- [Problem to solve]:
Return the records, each one exactly as written.

- [Provided information]:
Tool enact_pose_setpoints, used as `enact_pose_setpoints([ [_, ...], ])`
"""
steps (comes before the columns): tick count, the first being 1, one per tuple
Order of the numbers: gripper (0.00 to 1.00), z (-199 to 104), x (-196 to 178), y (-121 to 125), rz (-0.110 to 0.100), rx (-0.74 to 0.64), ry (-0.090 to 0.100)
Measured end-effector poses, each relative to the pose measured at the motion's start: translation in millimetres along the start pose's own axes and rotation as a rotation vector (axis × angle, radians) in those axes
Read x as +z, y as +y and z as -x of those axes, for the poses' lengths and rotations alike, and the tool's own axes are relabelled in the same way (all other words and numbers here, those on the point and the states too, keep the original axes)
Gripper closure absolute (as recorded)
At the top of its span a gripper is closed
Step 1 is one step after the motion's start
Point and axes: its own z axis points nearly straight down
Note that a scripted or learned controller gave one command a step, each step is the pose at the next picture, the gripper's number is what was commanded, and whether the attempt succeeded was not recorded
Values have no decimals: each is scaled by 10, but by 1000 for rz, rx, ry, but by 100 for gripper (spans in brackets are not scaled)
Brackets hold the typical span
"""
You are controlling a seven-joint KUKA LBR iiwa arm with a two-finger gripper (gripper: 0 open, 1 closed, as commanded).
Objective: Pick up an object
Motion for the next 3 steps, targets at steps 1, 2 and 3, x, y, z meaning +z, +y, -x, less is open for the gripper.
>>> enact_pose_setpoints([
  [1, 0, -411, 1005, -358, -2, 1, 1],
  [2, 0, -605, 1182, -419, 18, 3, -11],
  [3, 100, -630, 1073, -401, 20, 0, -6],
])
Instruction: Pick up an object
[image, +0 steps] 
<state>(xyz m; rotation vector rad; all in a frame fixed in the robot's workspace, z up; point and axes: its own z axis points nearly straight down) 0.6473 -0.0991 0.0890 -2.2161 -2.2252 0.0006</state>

- [Result of this task]:
Tool enact_pose_setpoints, used as `enact_pose_setpoints([ [_, ...], ])`
"""
steps (comes before the columns): tick count, the first being 1, one per tuple
Order of the numbers: gripper (0.00 to 1.00), z (-199 to 104), x (-196 to 178), y (-121 to 125), rz (-0.110 to 0.100), rx (-0.74 to 0.64), ry (-0.090 to 0.100)
Measured end-effector poses, each relative to the pose measured at the motion's start: translation in millimetres along the start pose's own axes and rotation as a rotation vector (axis × angle, radians) in those axes
Read x as +z, y as +y and z as -x of those axes, for the poses' lengths and rotations alike, and the tool's own axes are relabelled in the same way (all other words and numbers here, those on the point and the states too, keep the original axes)
Gripper closure absolute (as recorded)
At the top of its span a gripper is closed
Step 1 is one step after the motion's start
Point and axes: its own z axis points nearly straight down
Note that a scripted or learned controller gave one command a step, each step is the pose at the next picture, the gripper's number is what was commanded, and whether the attempt succeeded was not recorded
Values have no decimals: each is scaled by 10, but by 1000 for rz, rx, ry, but by 100 for gripper (spans in brackets are not scaled)
Brackets hold the typical span
"""
You are controlling a seven-joint KUKA LBR iiwa arm with a two-finger gripper (gripper: 0 open, 1 closed, as commanded).
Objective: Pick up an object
Motion for the next 3 steps, targets at steps 1, 2 and 3, x, y, z meaning +z, +y, -x, less is open for the gripper.
>>> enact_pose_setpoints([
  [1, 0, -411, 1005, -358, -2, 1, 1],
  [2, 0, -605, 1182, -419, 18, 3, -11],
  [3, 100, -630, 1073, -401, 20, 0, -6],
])
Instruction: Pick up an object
[image, +0 steps] 
<state>(xyz m; rotation vector rad; all in a frame fixed in the robot's workspace, z up; point and axes: its own z axis points nearly straight down) 0.6473 -0.0991 0.0890 -2.2161 -2.2252 0.0006</state>

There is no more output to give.